De leden van de PvdA-fractie vragen of de regering kan toelichten waarom er in artikel 3:8a Wajong per AMvB regels worden gesteld met betrekking tot de beoordeling van de mogelijkheden tot arbeidsparticipatie van een jonggehandicapte. Hoe ziet de regering de rol van de Kamer bij het stellen van deze regels? Kan de regering voorbeelden noemen van regels met betrekking tot de beoordeling van de mogelijkheden tot arbeidsparticipatie van een jonggehandicapte?

3.5. Onderdeel U

3.5.1. Artikel 8:10b. Beoordeling mogelijkheden tot arbeidsparticipatie op 1 januari 2014

De leden van de PvdA-fractie vragen of de regering kan toelichten waarom er in artikel 8:10b Wajong per AMvB regels worden gesteld met betrekking tot de beoordeling van de mogelijkheden tot arbeidsparticipatie van een jonggehandicapte.
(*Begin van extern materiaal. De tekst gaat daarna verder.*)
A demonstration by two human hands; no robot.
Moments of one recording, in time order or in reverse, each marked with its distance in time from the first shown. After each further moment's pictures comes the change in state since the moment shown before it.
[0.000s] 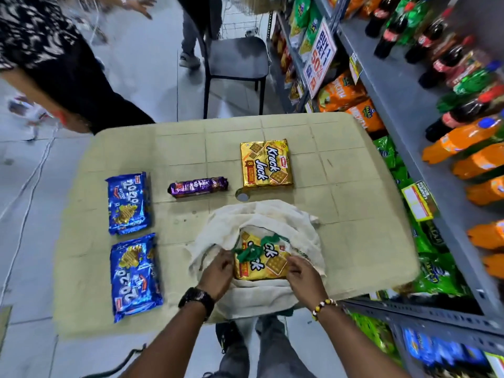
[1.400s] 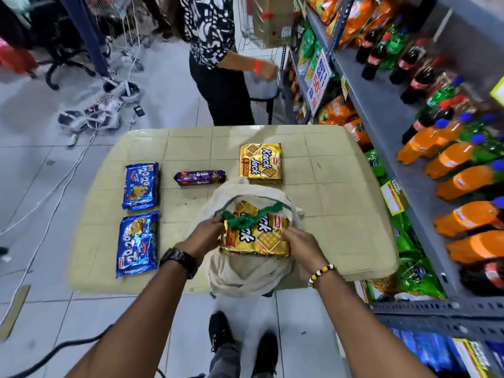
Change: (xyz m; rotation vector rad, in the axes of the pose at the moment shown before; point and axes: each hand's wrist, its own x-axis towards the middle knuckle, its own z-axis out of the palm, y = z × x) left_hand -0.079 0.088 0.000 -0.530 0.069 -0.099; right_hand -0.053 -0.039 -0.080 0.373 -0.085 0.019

Hoe ziet de regering de rol van de Kamer bij het stellen van deze regels? Kan de regering toelichten wat de afwijkende procedure, genoemd in artikel 8:10b Wajong kan inhouden? Wat kunnen eventuele gevolgen van een afwijkende procedure zijn voor betrokkenen?

4. Artikel IV. Wijziging van de Wet participatiebudget

4.1. Onderdeel B

De leden van de PvdA-fractie vragen of de regering kan toelichten waarom er in artikel 2 Wet Participatiebudget per AMvB regels worden gesteld voor de verdeling van de uitkering over de colleges en de gegevens die ten grondslag liggen aan die verdeling en de samengestelde delen van die uitkering. Hoe ziet de regering de rol van de Kamer bij het verdelen van deze uitkering en de gegevens die hieraan ten grondslag liggen? Kan de regering toelichten wanneer en op welke manier de voorgestelde delegatiebepaling zal worden ingevuld?

4.2. Onderdeel D

De leden van de SGP-fractie hebben uit het algemeen deel van de toelichting opgemaakt dat het wetsvoorstel beoogt de verordeningsplicht voor gemeenten ten aanzien van niet-uitkeringsgerechtigden in artikel 3a van de Wet op het participatiebudget op te nemen. Zij vragen op welke wijze is geregeld dat de gemeente in haar verordening aandacht besteedt aan niet-uitkeringsgerechtigden.

5. Artikel V. Wijziging van de Ziektewet

5.1. Onderdeel A

De leden van de PvdA-fractie vragen of de regering kan toelichten waarom er in artikel 29b ZW per ministeriële regeling regels worden gesteld voor de toepassing en uitvoering van het tweede lid van dat artikel. Hoe ziet de regering de rol van de Kamer bij het stellen van deze regels? Kan de regering toelichten wanneer en op welke manier de voorgestelde delegatiebepaling zal worden ingevuld?

6. Artikel VIII. Wijziging van de Wet structuur uitvoeringsorganisatie werk en inkomen

6.1. Onderdeel E

De leden van de PvdA-fractie vragen of de regering kan toelichten waarom er in artikel 30d Wet SUWI per AMvB regels worden gesteld voor het besluit, bedoeld in het eerste lid van hetzelfde artikel, en over de advisering en de wijze waarop de indicatie tot stand komt. Hoe ziet de regering de rol van de Kamer bij het stellen van deze regels? Kan de regering toelichten wanneer en op welke manier de voorgestelde delegatiebepaling zal worden ingevuld?

6.2. Onderdeel G

De leden van de PvdA-fractie vragen of de regering kan toelichten waarom er in artikel 32c Wet SUWI bij ministeriële regeling regels kunnen worden gesteld met betrekking tot door het UWV te verstrekken subsidie aan een rechtspersoon die door scholing arbeidsinschakeling bevorderd. Hoe ziet de regering de rol van de Kamer bij het stellen van deze regels? Kan de regering toelichten of de regering voornemens is de voorgestelde delegatiebepaling te benutten en op welke wijze?